If a line in the entries below holds the string "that", copy it.

--- Records for the exercise Enclosed Below ---

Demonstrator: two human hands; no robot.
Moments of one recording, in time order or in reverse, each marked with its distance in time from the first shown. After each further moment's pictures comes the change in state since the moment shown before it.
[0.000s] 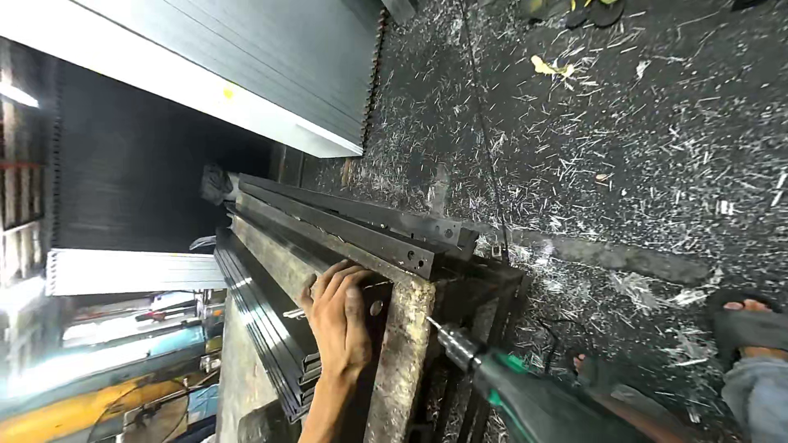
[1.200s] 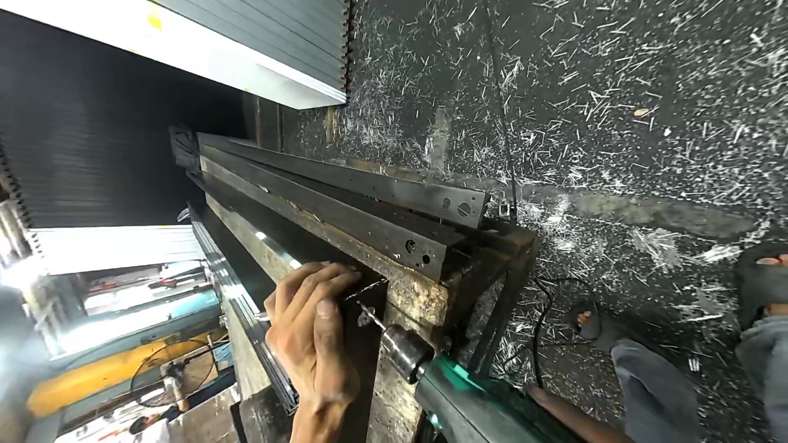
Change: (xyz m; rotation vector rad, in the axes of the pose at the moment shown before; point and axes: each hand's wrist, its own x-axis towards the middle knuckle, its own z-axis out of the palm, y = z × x) left_hand 0.003 -0.004 0.005 -0.161 0.016 -0.032; right_hand 0.044 0.029 0.036 0.081 -0.105 0.043
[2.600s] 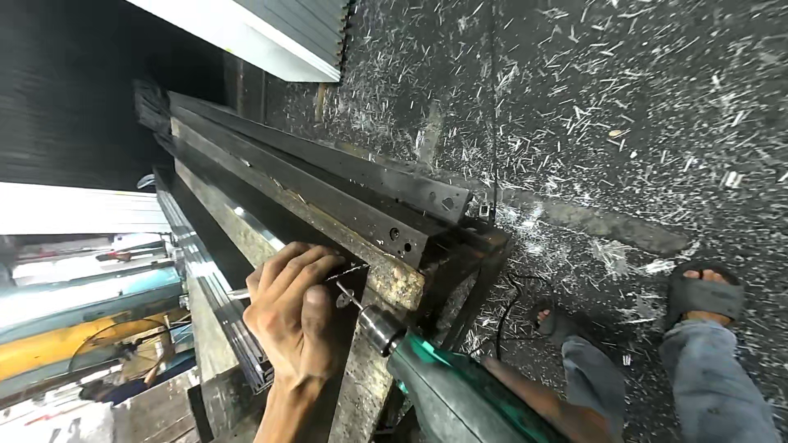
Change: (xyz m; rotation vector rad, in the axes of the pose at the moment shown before) left_hand -0.001 0.007 0.001 0.042 -0.008 0.025; right_hand 0.001 -0.002 -0.010 -0.076 -0.020 0.041
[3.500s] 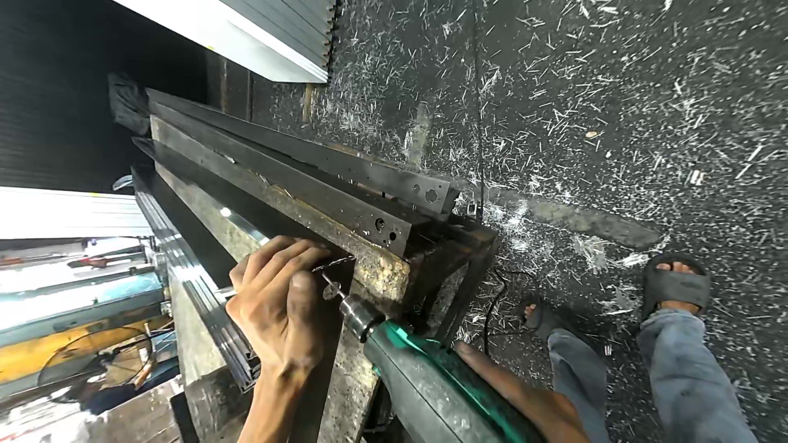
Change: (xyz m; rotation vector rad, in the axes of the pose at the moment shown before) left_hand -0.003 -0.002 -0.004 0.004 0.005 -0.002; right_hand -0.005 -0.003 0.009 -0.135 -0.005 -0.012
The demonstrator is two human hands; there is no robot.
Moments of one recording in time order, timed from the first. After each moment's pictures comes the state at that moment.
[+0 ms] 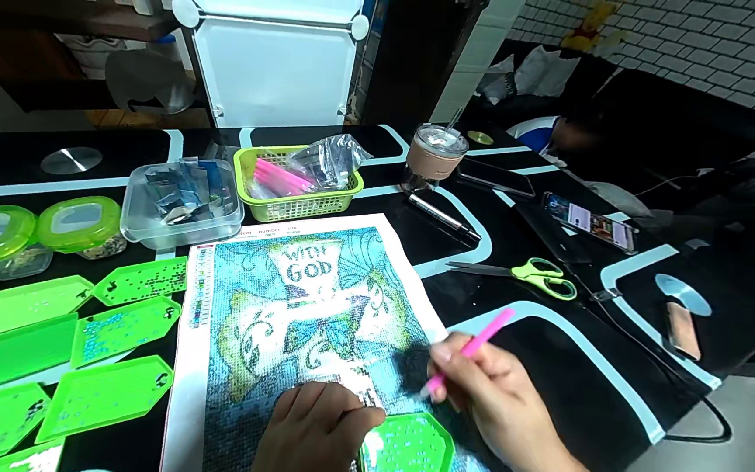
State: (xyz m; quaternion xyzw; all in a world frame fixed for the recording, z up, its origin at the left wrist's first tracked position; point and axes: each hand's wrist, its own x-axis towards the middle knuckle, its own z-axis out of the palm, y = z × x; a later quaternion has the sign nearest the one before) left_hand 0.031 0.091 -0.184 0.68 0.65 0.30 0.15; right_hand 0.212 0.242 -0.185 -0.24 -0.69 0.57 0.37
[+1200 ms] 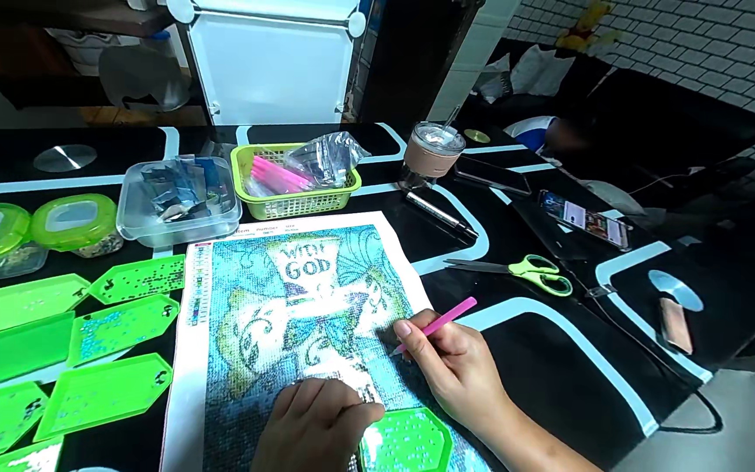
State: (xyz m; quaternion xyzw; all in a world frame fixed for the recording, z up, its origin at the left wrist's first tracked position) left_hand 0.031 0.090 -0.185 0.68 0.65 0.30 0.14; right_hand 0.190 0.263 -0.205 -0.22 -0.83 0.35 0.38
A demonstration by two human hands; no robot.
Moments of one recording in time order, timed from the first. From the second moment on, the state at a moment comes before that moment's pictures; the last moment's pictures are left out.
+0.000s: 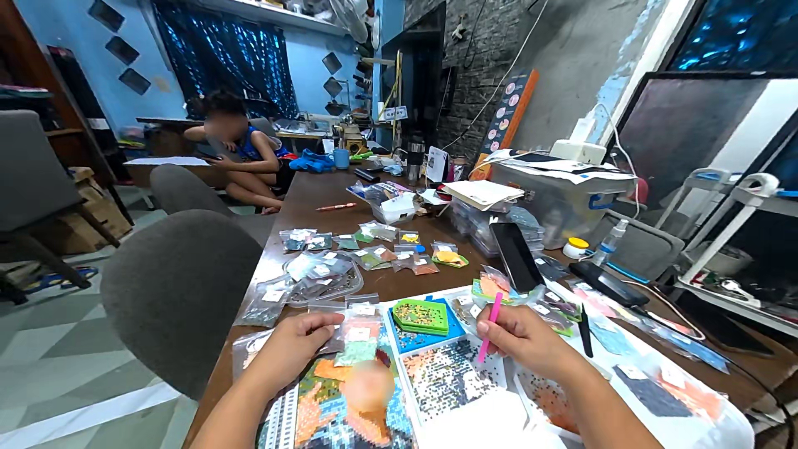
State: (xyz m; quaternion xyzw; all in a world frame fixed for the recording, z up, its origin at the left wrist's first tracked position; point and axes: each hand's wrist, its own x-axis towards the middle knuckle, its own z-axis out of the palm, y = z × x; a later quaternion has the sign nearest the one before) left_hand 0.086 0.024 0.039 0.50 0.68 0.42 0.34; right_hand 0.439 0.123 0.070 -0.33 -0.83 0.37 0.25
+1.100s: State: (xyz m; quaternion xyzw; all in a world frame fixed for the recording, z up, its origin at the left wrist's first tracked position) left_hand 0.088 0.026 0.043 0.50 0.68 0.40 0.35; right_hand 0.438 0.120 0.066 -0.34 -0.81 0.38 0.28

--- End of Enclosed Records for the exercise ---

Exercise answer
Moments of one recording in time order, timed from the first. After each moment's pictures comes the state at that moment.
Moments of one recording in time order, timed from the first. From the second moment on, the state at a moment comes before that moment's pictures; the last moment's pictures are left out.

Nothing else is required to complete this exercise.